Check every line below, and copy those that include "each".

SOURCE DATA:
•••••

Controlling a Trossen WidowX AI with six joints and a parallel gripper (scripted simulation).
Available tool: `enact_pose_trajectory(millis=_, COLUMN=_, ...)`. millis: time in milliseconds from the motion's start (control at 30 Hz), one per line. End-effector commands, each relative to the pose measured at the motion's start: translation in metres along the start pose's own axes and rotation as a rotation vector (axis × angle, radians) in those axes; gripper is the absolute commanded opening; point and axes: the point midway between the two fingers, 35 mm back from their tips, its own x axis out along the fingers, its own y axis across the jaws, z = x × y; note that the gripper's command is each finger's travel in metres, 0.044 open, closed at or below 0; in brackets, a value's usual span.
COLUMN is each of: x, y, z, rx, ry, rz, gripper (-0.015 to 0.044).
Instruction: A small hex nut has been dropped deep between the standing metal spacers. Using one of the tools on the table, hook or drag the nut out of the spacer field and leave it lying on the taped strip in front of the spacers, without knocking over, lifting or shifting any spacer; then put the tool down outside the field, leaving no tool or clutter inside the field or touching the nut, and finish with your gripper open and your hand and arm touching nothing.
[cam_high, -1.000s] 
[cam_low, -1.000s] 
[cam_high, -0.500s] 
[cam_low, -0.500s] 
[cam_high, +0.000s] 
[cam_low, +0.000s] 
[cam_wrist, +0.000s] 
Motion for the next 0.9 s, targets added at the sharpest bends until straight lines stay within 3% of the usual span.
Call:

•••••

TASK SOLUTION:
Available tool: `enact_pose_trajectory(millis=_, COLUMN=_, ...)`. millis: time in milliseconds from the motion's start (control at 30 Hz), one per line. End-effector commands, each relative to the pose measured at the motion's start: translation in metres along the start pose's own axes and rotation as a rotation vector (axis × angle, radians) in those axes; gripper is the absolute commanded opening; point and axes: the point midway between the two fingers, 35 mm back from their tips, its own x axis out along the fingers, its own y axis across the jaws, z = x × y; note that the gripper's command is each finger's travel in metres, 0.044 open, closed at or below 0; in brackets, a value's usual span.
COLUMN is each of: x, y, z, rx, ry, rz, gripper (-0.015 to 0.044).

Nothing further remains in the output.